We just saw this process in the main body of the tutorial. The only step left is to __fit__ and __evaluate__ the best model. If you have questions about this step, refer to the `Cross Validation in Python` tutorial from last week.

In [0]:
# fit & evaluate best model
from sklearn.model_selection import cross_val_score, RepeatedKFold
lr_best = LogisticRegression(C=1.0, dual=False, max_iter=100)
rkf = RepeatedKFold(n_splits=10, n_repeats=5, random_state=2020)
f1_scores_cv = cross_val_score(lr_best, scaledData, y, scoring='f1', cv=rkf)
roc_auc_cv = cross_val_score(lr_best, scaledData, y, scoring='roc_auc', cv=rkf)

print("model bias (f1-score):", f1_scores_cv.mean())
print("model variance (f1-score):", f1_scores_cv.std())
print("model bias (ROC/AUC):", roc_auc_cv.mean())
print("model variance (ROC/AUC):", roc_auc_cv.std())

To prove that this is the best hyperparameter setting, we can create a model for compare.

In [0]:
# model for compare
lr_comp = LogisticRegression(C=0.1, dual=False, max_iter=50)
f1_scores_comp = cross_val_score(lr_comp, scaledData, y, scoring='f1', cv=rkf)
roc_auc_comp = cross_val_score(lr_comp, scaledData, y, scoring='roc_auc', cv=rkf)

print("model bias (f1-score):", f1_scores_comp.mean())
print("model bias (ROC/AUC):", roc_auc_comp.mean())

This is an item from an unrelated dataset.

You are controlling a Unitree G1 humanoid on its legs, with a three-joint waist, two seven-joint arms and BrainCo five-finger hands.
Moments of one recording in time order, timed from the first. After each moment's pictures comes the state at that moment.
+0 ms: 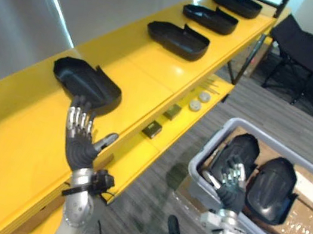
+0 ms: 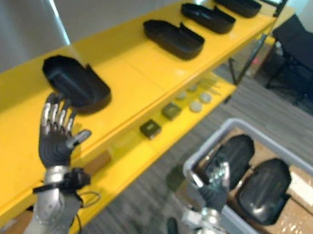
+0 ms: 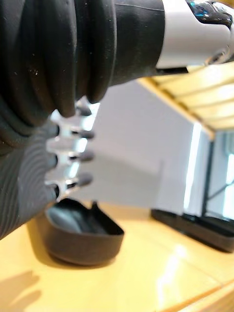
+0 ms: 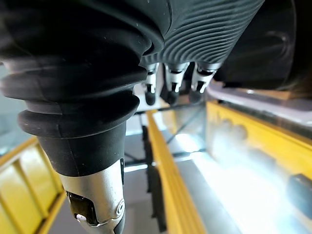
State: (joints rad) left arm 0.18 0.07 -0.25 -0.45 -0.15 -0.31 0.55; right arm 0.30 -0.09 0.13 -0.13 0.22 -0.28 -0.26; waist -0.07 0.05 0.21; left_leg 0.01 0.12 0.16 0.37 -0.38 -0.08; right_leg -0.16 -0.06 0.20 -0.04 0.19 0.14
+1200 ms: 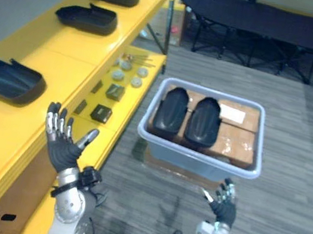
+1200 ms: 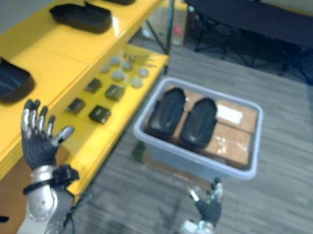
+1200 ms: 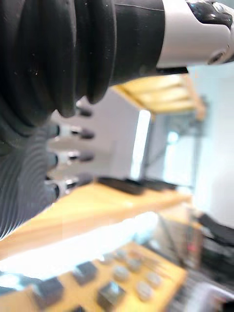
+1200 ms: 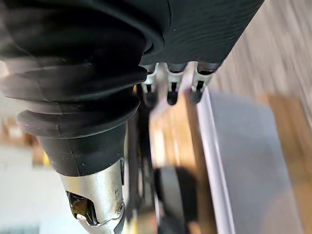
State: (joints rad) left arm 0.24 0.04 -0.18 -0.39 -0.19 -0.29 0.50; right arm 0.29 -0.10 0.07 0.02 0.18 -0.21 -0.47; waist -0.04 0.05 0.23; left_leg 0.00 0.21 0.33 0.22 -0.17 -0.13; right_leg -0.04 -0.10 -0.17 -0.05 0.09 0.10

Since we have `50` values in both model evaluation results, we can perform the _t-test_ for comparison purpose.

The function below (original code from [here](https://towardsdatascience.com/inferential-statistics-series-t-test-using-numpy-2718f8f9bf2f)) returns the _t-test_ results.

In [0]:
from scipy import stats

def my_t_test(a,b,size): # a, b are two arrays for comparison
    n = size # size of the arrays

    ## Calculate the Standard Deviation
    var_a = a.var(ddof=1)
    var_b = b.var(ddof=1)

    #std deviation
    s = np.sqrt((var_a + var_b)/2)

    ## Calculate the t-statistics
    t = (a.mean() - b.mean())/(s*np.sqrt(2/n))

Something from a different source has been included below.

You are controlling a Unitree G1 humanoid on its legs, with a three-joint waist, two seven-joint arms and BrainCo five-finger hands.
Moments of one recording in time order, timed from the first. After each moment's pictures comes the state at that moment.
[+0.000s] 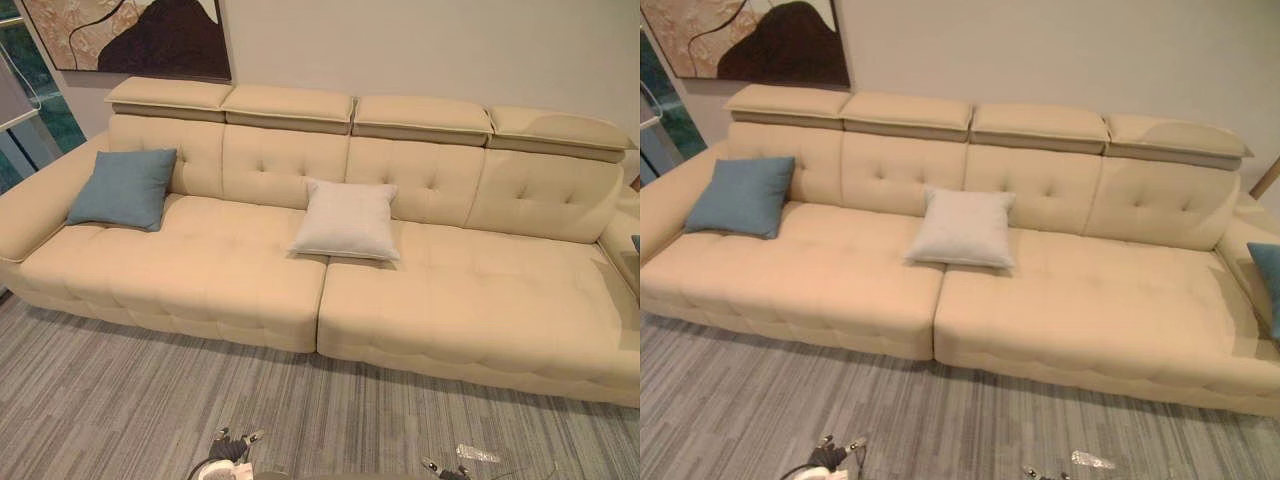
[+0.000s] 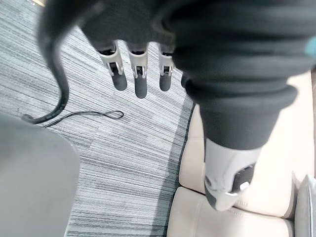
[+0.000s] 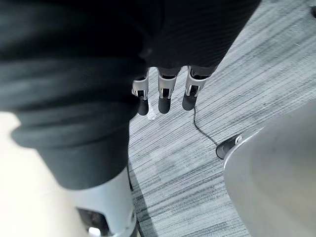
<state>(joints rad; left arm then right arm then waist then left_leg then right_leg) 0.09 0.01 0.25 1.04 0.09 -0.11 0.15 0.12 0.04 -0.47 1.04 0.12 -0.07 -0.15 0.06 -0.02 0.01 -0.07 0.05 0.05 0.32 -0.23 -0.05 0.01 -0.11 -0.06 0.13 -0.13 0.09</state>
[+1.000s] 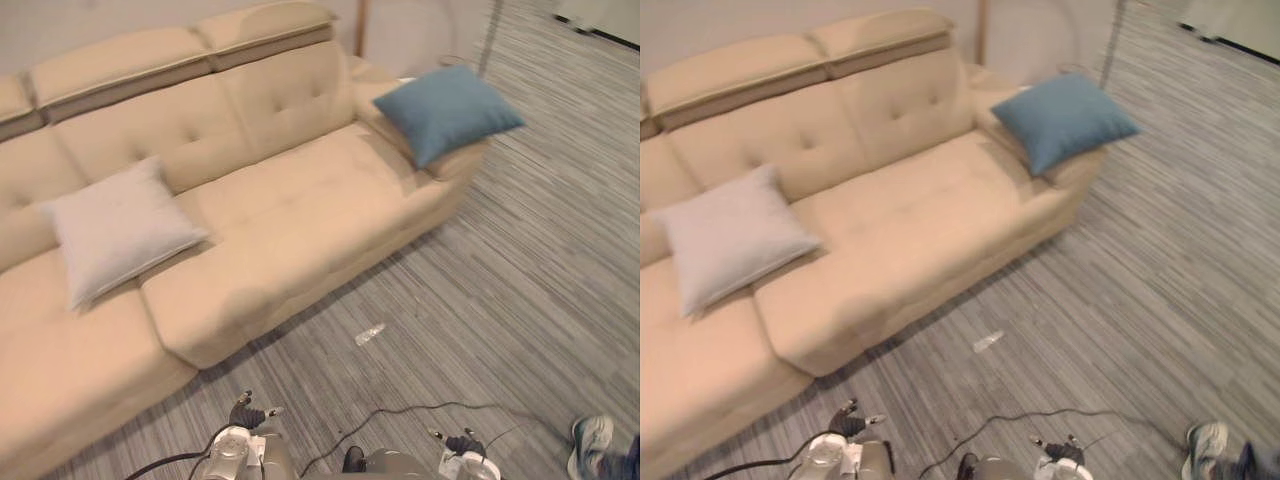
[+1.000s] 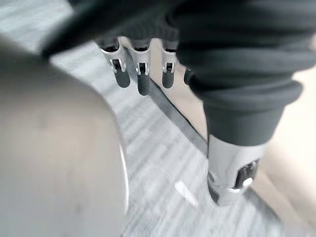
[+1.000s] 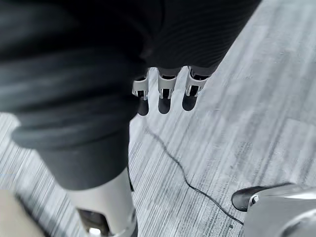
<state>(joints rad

    ## Compare with the critical t-value
    #Degrees of freedom
    df = 2*n - 2

    #p-value after comparison with the t 
    p = 1 - stats.t.cdf(t,df=df)  
  
  
    # return(t, p)

    if (abs(t) > 1.96) and p < 0.05:
        return('mean of a and b are significantly different (reject H0)')
    else:
        return('mean of a and b are not significantly different (not reject H0)')

In [0]:
my_t_test(f1_scores_cv, f1_scores_comp, 50)

In [0]:
my_t_test(roc_auc_cv, roc_auc_comp, 50)

Above results prove that the "best" model is not significantly different from a random model we create for comparison. And the last part (__model evaluation and comparison__) ties back to the tutorial from last week.

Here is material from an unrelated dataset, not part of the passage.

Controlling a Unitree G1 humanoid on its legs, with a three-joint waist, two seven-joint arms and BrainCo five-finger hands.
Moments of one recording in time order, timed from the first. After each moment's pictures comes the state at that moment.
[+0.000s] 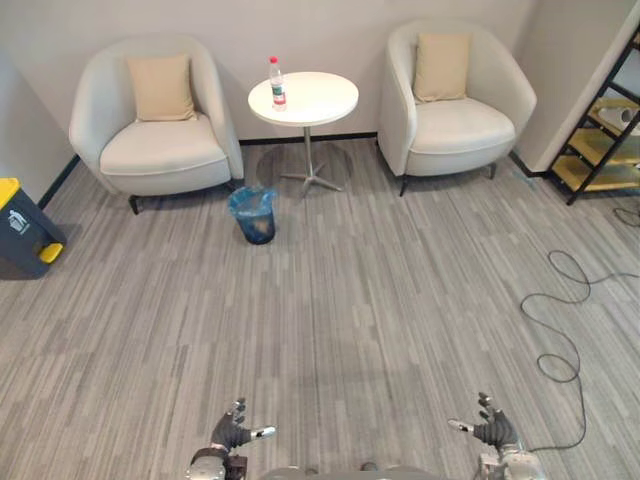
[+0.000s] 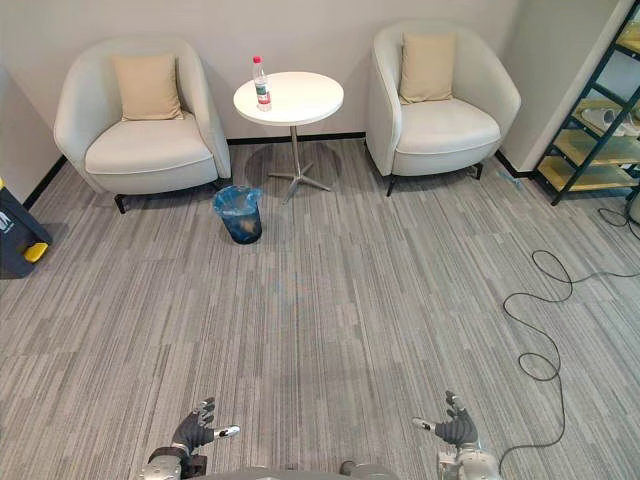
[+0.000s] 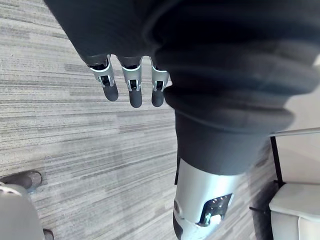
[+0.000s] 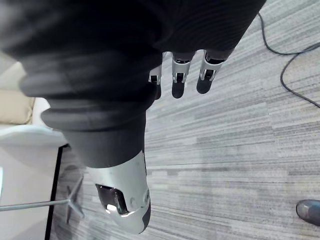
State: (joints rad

`sklearn` formally support the idea of pipelines, we can easily combine STEPs 1 - 3 in a pipeline.

In [0]:
from sklearn.pipeline import make_pipeline
# STEP 1 - 3
best_pipeline = make_pipeline(imputer, # STEP 1
                    scaler, # STEP 2
                    GridSearchCV(LogisticRegression(penalty='l2'),
                                 param_grid=param_grid,
                                 cv=3)) # STEP 3

# STEP 4
f1_scores_pp = cross_val_score(best_pipeline, scaledData, y, scoring='f1', cv=rkf)
roc_auc_pp = cross_val_score(best_pipeline, scaledData, y, scoring='roc_auc', cv=rkf)

print("model bias (f1-score):", f1_scores_pp.mean())
print("model variance (f1-score):", f1_scores_pp.std())
print("model bias (ROC/AUC):", roc_auc_pp.mean())
print("model variance (ROC/AUC):", roc_auc_pp.std())

See how elegant your pipeline can be? You can even incorporate your custom functions in there.

Hopefully this part is helpful when you organize your pipelines.